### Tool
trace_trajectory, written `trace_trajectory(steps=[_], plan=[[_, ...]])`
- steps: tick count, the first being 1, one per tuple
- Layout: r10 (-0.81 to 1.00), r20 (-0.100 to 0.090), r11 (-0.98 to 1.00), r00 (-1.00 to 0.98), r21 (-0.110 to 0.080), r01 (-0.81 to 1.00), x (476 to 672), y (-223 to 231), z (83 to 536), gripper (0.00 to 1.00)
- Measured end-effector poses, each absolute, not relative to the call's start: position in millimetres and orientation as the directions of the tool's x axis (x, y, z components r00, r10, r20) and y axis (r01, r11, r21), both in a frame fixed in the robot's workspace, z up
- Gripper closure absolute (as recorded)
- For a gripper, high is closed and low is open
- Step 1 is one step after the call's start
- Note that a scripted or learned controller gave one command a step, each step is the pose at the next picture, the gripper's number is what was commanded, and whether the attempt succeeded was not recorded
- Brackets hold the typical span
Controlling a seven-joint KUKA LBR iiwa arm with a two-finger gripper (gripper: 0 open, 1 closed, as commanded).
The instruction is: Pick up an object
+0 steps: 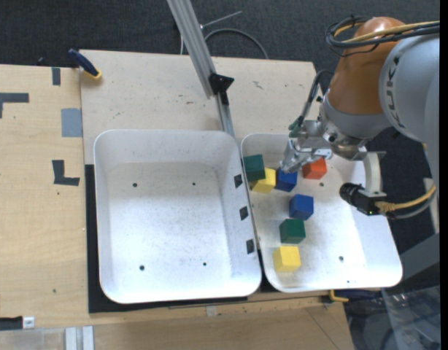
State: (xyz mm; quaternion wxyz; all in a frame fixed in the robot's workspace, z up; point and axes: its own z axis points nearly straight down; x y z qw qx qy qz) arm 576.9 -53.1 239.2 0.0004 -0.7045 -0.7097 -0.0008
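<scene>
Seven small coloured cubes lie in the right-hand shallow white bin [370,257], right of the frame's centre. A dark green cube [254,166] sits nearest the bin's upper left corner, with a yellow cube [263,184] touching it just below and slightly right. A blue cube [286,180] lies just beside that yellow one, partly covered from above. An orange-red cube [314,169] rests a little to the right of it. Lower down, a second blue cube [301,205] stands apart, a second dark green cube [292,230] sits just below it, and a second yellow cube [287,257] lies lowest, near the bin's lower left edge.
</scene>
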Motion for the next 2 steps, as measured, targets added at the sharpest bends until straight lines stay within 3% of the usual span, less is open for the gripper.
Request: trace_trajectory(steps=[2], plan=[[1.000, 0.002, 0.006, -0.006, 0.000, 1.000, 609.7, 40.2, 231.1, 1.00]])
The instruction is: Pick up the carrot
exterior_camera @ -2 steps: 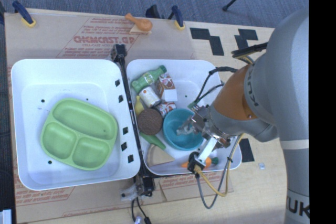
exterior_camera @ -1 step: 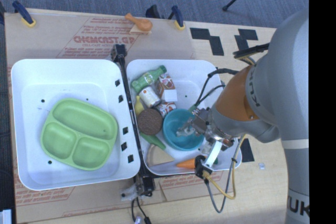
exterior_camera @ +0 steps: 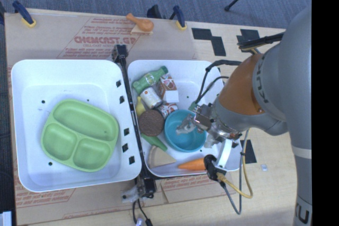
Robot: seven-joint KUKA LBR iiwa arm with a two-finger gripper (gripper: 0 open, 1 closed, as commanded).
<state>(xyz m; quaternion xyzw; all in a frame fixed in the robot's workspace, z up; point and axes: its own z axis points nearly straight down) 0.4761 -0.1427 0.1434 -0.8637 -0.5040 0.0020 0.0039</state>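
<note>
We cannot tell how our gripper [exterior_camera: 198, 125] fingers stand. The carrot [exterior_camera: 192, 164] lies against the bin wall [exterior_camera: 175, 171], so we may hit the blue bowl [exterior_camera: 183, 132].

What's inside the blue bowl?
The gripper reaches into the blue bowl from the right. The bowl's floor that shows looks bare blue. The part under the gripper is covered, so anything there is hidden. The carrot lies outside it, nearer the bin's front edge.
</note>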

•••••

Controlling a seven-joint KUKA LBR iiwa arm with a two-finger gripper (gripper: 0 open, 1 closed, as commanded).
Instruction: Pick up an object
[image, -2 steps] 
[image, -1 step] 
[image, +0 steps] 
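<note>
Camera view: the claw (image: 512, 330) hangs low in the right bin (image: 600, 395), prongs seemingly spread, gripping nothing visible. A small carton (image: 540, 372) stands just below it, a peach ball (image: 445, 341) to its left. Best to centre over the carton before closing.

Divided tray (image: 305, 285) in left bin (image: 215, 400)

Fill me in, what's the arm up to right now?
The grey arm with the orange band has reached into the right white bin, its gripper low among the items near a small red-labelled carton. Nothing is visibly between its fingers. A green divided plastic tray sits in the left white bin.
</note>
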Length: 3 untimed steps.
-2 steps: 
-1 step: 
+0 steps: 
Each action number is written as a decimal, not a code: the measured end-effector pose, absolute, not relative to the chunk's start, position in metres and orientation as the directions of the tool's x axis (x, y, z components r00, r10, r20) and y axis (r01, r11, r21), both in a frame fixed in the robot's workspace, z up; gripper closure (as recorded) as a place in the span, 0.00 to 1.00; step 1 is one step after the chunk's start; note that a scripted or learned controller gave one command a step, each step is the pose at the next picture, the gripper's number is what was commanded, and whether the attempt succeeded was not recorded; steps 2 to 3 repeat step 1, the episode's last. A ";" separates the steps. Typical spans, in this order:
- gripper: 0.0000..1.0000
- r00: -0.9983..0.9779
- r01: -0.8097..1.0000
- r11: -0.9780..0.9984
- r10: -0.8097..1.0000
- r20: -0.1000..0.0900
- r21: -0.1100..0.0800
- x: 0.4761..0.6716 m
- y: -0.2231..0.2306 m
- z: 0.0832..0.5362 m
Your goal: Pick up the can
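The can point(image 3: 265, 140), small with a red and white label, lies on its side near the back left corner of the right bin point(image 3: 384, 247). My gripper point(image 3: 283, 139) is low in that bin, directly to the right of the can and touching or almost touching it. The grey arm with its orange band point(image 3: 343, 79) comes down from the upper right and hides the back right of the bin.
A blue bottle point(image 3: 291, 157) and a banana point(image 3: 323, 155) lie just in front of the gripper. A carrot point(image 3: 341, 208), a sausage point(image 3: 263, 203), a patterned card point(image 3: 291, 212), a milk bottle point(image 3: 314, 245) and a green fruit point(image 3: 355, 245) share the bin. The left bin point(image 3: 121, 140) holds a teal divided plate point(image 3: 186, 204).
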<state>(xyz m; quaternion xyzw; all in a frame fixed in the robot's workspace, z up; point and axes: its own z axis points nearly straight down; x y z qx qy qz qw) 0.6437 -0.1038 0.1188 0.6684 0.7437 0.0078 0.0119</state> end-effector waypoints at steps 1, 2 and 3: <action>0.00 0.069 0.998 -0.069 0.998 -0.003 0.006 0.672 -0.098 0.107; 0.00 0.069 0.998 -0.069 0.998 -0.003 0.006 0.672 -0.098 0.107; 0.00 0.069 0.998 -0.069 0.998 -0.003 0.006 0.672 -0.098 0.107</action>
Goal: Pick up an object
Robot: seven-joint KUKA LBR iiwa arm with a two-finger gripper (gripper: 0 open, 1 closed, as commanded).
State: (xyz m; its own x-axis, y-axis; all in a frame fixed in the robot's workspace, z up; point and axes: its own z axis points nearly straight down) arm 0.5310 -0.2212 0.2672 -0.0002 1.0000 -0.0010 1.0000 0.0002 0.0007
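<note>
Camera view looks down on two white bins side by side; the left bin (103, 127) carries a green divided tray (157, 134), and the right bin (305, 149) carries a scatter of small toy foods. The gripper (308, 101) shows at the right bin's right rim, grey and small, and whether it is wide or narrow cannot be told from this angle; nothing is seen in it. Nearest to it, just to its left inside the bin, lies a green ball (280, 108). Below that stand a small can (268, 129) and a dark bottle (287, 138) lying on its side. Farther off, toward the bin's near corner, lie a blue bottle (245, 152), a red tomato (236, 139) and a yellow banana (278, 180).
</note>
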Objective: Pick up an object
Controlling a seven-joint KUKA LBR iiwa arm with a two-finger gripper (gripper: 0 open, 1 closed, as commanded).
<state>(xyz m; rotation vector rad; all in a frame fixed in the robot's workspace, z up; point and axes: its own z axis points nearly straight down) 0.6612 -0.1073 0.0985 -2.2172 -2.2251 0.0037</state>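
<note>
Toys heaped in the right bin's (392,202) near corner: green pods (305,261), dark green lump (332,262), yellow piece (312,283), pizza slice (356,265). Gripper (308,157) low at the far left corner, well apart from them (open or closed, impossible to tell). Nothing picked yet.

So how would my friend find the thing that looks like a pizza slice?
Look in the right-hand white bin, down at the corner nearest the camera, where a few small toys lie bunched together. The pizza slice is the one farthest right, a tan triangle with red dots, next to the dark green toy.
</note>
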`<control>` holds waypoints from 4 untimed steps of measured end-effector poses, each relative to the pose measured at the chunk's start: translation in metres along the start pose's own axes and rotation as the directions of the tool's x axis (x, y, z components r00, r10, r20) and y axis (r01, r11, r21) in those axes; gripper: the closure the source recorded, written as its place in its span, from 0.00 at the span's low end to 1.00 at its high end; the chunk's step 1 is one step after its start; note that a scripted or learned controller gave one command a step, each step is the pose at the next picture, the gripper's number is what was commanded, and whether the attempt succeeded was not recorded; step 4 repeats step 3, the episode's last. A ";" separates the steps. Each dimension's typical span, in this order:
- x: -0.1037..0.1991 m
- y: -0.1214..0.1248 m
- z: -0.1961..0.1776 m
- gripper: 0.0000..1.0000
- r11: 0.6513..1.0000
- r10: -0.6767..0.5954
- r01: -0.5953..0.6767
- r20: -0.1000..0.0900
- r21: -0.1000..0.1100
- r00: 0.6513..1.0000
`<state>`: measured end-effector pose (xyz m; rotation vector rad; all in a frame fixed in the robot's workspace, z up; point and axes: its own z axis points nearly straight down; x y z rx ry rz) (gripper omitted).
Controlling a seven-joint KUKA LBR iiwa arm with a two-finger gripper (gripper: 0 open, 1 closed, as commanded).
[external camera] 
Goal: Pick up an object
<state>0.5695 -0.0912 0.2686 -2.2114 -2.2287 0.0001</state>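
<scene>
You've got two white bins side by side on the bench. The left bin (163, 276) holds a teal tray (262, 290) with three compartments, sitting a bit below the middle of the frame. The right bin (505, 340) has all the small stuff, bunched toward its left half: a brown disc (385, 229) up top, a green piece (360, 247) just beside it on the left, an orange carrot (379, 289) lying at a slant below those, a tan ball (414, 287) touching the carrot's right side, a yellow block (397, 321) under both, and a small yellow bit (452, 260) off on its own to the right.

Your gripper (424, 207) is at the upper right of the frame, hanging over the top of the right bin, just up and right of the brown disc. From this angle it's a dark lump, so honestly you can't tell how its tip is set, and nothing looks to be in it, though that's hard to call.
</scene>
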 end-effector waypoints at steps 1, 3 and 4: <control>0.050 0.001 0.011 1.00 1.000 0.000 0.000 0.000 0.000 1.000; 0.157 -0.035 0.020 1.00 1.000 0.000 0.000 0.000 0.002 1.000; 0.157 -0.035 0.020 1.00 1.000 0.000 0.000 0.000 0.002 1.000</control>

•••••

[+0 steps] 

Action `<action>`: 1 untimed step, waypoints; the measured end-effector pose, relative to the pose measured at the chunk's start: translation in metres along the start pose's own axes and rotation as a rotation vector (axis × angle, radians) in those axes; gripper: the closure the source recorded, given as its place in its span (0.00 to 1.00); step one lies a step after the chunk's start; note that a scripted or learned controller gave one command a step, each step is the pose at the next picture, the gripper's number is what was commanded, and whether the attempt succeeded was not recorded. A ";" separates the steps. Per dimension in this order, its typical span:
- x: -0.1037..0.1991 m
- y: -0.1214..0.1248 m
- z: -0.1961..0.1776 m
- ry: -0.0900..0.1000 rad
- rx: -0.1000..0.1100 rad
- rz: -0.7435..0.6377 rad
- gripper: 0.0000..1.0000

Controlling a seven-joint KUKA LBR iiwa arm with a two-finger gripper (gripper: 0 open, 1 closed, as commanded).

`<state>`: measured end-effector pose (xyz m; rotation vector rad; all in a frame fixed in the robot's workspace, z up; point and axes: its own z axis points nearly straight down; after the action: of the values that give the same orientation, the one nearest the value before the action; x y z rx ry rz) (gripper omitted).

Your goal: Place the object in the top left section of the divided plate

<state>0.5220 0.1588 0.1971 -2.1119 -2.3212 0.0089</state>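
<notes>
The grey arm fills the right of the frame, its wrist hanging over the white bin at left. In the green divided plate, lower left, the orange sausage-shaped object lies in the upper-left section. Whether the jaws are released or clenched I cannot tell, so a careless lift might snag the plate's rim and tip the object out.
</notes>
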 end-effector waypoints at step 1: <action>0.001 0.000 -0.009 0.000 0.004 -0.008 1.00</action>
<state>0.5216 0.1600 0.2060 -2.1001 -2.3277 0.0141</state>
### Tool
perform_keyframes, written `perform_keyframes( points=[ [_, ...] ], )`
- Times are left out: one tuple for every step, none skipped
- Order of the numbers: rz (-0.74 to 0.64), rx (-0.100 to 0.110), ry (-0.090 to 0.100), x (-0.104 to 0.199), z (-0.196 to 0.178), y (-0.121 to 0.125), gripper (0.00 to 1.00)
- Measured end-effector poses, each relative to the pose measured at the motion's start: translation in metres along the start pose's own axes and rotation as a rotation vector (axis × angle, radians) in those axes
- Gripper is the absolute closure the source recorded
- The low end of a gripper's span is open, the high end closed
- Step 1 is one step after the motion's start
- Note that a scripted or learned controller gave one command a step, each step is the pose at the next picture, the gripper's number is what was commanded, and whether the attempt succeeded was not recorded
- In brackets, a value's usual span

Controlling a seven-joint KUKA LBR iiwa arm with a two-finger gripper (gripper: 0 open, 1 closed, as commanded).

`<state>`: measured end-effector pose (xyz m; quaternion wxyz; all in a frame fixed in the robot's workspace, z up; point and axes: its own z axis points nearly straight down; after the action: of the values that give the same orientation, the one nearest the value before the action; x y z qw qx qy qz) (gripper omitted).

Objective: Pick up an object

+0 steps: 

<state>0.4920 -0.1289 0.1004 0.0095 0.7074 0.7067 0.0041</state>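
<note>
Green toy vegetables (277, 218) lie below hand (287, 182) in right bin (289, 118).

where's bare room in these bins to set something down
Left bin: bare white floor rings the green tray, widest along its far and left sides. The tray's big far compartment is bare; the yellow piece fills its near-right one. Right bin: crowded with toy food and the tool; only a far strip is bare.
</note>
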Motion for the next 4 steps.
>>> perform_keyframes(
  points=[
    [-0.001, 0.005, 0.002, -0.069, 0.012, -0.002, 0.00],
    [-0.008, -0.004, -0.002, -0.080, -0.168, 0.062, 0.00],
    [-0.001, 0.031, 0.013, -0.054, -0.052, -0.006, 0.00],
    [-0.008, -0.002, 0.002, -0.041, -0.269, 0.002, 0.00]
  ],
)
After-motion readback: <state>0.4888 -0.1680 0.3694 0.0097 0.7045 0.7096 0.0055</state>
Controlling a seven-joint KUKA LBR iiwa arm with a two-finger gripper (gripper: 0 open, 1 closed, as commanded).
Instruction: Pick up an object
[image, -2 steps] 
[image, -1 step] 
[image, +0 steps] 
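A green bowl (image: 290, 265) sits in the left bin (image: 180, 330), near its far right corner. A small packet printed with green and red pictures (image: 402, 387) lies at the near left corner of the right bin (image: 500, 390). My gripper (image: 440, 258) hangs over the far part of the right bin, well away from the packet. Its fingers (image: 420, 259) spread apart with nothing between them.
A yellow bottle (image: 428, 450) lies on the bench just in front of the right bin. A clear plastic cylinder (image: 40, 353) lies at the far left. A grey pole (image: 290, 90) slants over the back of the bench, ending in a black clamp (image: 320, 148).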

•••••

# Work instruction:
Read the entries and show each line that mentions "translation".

# Expected answer:
`<control>` holds waypoints from 4 untimed steps of measured end-effector poses, each relative to the pose measured at the chunk's start: translation in metres along the start pose's own axes and rotation as the directions of the tool's x axis (x, y, z components r00, r10, r20) and y axis (r01, r11, r21) in those axes; gripper: the closure the source recorded, written as its place in its span, from 0.00 at the span's low end to 1.00 at its high end; the chunk's step 1 is one step after its start; note that a scripted or learned controller gave one command a step, each step is the pose at the next picture, the gripper's number is what was commanded, and whether the attempt succeeded was not recorded; step 4 repeats step 3, the episode's last. A ";" separates the steps. Each dimension's typical span, in this order:
Action `<action>`: 1 untimed step, waypoints; the measured end-effector pose, relative to the pose measured at the chunk's start: translation in metres along the start pose's own axes and rotation as a rotation vector (axis × angle, radians) in those axes; gripper: the closure the source recorded, given as its place in its span (0.00 to 1.00); step one lies a step after the chunk's start; note that a scripted or learned controller gave one command a step, each step is the pose at the next picture, the gripper's number is what was commanded, and whether the attempt succeeded was not recorded. A ";" separates the steps. Per dimension in this order, its typical span:
- Measured end-effector poses, each relative to the pose measured at the motion's start: translation in metres along the start pose's own axes and rotation as a rotation vector (axis × angle, radians) in those axes

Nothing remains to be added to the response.